WHAT NEEDS TO BE DONE:
Produce one exact copy of the records, no pictures.

DATASET EXTRACT:

+ + + +

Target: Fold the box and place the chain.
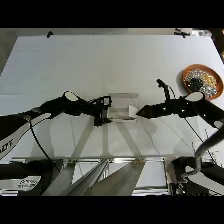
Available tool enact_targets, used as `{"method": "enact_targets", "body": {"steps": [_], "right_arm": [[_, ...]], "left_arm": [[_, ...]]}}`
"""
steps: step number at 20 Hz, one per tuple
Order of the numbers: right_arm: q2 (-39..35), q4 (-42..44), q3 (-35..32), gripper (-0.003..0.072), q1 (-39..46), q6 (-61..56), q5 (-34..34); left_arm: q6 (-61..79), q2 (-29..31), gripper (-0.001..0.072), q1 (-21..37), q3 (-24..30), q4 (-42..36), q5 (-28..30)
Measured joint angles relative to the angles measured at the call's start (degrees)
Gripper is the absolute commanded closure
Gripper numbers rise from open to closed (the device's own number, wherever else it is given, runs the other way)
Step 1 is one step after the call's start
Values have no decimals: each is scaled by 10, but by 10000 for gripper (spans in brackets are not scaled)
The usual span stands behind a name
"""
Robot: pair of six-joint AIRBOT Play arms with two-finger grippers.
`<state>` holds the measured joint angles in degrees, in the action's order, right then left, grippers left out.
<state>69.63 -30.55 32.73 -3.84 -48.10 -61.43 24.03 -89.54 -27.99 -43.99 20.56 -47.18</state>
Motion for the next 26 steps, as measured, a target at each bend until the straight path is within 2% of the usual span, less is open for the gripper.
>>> {"method": "enact_targets", "body": {"steps": [2, 7, 10, 21, 26], "right_arm": [[0, 7, 1, 251, -11, 0, 3], [0, -5, 6, 243, -47, -35, 44], [0, -47, 23, 243, -82, -86, 75], [0, -336, 107, 244, -225, -408, 145], [14, -466, 127, 244, -270, -543, 123]], "left_arm": [[0, 0, 395, 0, 0, 0, 0], [0, 0, 395, 0, 0, 0, 0], [0, 0, 395, 0, 0, 0, 1], [0, 0, 395, 0, 0, 0, -5], [1, 0, 395, 0, 0, 0, -3]]}}
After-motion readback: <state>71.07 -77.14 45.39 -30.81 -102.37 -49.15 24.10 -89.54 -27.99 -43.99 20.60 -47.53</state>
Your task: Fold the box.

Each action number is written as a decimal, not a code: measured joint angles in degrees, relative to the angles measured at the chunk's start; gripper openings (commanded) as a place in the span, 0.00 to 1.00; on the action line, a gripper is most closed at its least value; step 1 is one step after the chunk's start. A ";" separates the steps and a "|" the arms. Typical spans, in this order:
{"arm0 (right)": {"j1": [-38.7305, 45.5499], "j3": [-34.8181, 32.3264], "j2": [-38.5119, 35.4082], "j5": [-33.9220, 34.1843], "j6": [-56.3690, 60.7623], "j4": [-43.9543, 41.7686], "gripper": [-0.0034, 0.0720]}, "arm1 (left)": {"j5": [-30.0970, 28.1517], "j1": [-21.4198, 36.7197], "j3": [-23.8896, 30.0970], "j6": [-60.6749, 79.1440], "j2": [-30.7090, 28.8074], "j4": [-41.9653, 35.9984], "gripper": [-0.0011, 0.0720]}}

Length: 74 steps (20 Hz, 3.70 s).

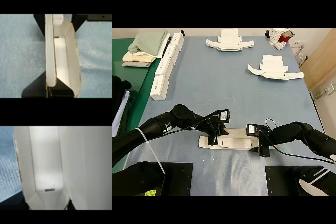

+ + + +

REPLY TO THE TASK:
Target: Fold the box and place the chain.
Available tool enact_targets, used as `{"method": "enact_targets", "body": {"steps": [_], "right_arm": [[_, ...]], "left_arm": [[_, ...]]}}`
"""
steps: step number at 20 Hz, one per tuple
Order of the numbers: right_arm: q2 (-39..35), q4 (-42..44), q3 (-35..32), gripper (-0.003..0.072), q1 (-39..46), q6 (-61..56), q5 (-34..34); left_arm: q6 (-61..79), q2 (-29..31), gripper (-0.001..0.072), q1 (-21..37), q3 (-24..30), q4 (-42..36), q5 (-28..30)
Measured joint angles relative to the angles measured at the call's start (degrees)
Gripper is the absolute commanded closure
Gripper numbers rise from open to closed (the device's own number, wherever else it is given, runs the other way)
Step 1 is one step after the call's start
Values have no decimals: each is scaled by 10, but by 10000 for gripper (spans in brackets are not scaled)
The usual span stands behind a name
"""
Robot: pair of six-joint AIRBOT Play arms with two-finger grippers.
`<state>` holds the measured joint angles in degrees, in the action's order, right then left, grippers left out.
<state>69.63 -30.55 32.73 -3.84 -48.10 -61.43 24.03 -89.54 -27.99 -43.99 20.56 -47.18</state>
Motion for the next 26 steps, as measured, a target at each bend until the straight path is within 2% of the usual span, less is open for the gripper.
>>> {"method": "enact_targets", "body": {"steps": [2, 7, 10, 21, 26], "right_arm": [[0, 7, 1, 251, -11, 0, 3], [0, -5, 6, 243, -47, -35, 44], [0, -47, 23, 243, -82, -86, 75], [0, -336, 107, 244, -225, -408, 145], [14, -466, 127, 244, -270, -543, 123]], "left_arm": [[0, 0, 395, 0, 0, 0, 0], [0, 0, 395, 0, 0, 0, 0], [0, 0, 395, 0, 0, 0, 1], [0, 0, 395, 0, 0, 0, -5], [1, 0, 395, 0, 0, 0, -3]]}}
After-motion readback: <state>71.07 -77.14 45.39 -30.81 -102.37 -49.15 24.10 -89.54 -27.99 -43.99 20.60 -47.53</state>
Your task: Fold the box.

Each action number is written as a decimal, not a code: measured joint angles in degrees, relative to the angles measured at the chunk's start; gripper openings (commanded) as a place in the span, 0.00 to 1.00; on the action line, a gripper is most closed at its least value; step 1 is one step after the chunk's start. A ";" separates the steps and a "|" the arms. Typical spans, in this order:
{"arm0 (right)": {"j1": [-38.7305, 45.5499], "j3": [-34.8181, 32.3264], "j2": [-38.5119, 35.4082], "j5": [-33.9220, 34.1843], "j6": [-56.3690, 60.7623], "j4": [-43.9543, 41.7686], "gripper": [-0.0034, 0.0720]}, "arm1 (left)": {"j5": [-30.0970, 28.1517], "j1": [-21.4198, 36.7197], "j3": [-23.8896, 30.0970], "j6": [-60.6749, 79.1440], "j2": [-30.7090, 28.8074], "j4": [-41.9653, 35.9984], "gripper": [-0.0011, 0.0720]}}

Length: 74 steps (20 Hz, 3.70 s).

Work on this exercise is finished.